Choosing Coins To Flip Suppose I have two coins, and I don't know what the probability of getting a heads is with either coin. I flip one 60 times, and get heads 36 times. I flip another 20 times, and get heads 18 times. Which coin should I flip next for the highest probability of getting a heads? And how do I answer this more generally (changing # of flips, heads, and increasing the # of coins and ranking them)?
I tried solving this problem using the Maximum Likelihood Estimation function for the Binomial Distribution, but it doesn't behave in a way that I found useful.
Edit:
The most extreme example would be to consider I have hundreds of coins, some have only been flipped once, and some have been flipped hundreds of times. How do I rank the coins in order to decide which ones would give me the greatest chance of picking heads? The practical situation I'm looking at actually resembles this situation, after some abstraction!

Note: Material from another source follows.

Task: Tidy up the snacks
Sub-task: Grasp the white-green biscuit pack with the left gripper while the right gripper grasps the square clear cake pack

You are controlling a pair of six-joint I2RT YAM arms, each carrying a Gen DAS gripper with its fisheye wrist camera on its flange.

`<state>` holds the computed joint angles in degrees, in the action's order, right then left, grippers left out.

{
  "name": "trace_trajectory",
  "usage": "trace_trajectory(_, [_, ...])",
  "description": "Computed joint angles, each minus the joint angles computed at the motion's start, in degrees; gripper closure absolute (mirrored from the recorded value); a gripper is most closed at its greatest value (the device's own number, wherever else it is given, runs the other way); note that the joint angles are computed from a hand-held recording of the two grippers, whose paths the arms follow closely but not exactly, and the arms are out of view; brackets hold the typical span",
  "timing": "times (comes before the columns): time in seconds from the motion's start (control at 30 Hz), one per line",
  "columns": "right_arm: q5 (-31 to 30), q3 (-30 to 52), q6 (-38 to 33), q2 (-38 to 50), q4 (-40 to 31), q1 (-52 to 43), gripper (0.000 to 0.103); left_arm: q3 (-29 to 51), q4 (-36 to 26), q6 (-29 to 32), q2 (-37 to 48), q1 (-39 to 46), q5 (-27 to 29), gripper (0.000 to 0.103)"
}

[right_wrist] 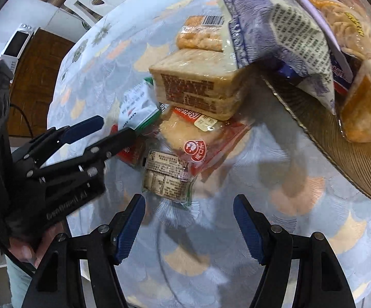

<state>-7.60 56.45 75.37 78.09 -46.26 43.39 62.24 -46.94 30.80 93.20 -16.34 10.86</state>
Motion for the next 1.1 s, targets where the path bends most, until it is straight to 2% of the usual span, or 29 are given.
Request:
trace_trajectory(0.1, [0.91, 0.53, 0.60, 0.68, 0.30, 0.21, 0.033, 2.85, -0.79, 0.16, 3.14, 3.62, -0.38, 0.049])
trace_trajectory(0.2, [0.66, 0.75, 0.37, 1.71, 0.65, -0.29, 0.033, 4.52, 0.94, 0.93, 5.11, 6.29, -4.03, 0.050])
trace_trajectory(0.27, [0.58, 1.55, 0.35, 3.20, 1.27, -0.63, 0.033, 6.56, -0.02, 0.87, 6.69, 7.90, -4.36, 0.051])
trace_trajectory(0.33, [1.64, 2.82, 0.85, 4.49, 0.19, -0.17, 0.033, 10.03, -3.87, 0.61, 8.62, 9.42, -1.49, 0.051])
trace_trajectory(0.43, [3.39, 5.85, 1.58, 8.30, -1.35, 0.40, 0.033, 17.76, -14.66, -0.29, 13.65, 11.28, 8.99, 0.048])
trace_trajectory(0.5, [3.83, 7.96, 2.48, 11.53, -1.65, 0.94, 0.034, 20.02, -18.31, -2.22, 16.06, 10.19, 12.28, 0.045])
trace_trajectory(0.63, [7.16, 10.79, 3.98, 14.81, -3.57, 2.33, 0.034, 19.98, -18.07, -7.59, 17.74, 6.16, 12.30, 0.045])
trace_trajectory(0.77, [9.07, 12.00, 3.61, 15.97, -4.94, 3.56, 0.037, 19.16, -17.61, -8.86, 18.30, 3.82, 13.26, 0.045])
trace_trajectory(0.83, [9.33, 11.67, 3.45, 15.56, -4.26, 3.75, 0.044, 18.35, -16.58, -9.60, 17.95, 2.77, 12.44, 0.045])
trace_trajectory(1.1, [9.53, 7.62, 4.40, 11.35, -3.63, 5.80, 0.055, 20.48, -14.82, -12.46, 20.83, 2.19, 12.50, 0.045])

 A: To answer this question rigorously, you need some sort of prior belief about the types of coins in the world.
To illustrate this, consider the extreme example provided by lulu in a comment to this answer:

suppose I flipped one coin a million times and it came up $H$ all but once. And then I flipped a second coin once and got $H$.

Suppose first that your prior belief about the world is that there are only two types of coins: fair coins and 100%-heads coins. With respect to this belief, we can be certain that the first coin is fair, and so it would be correct to prefer the second coin, which could be 100%-heads, and thus guaranteed to be at least as good as the first one.
However, if we modify our belief about the world to the belief that any given coin in the world has a heads-probability that uniformly falls in the range $[0, 1]$, then the first coin would be the better bet. I'll omit an exact calculation here. This similar question should give some hints on what the calculation would look like - there would be a (double)-integral over a triangular region under the line $y=x$ involved if trying to compute the probability that one coin is more biased than the other.
If you are not sure about the exact prior belief that underlies your problem, then you may be interested in some of the general strategies that appear in the multi-armed bandit literature. The multi-armed bandit problem supposes that you are given access to $n$ slot machines, and that at each step you choose a machine to play. At each subsequent step, you want to utilize the data you have seen so far in your ever-growing sample-size to determine which machine to play/replay next. This has a similar flavor to your problem, and the link lists some strategies, some of which have been proven to be optimal in some sense given various assumptions. A difference between the optimization task in the multi armed bandit context and yours is that in the multi armed bandit context, you are faced with a tension of exploration (gather more data) vs exploitation (maximize based on data seen so far), while in the way you phrased your problem, it sounds like the exploration phase is complete.
If you do a Google search for "multi armed bandit weighted coins", you get a variety of links similar to your problem of interest.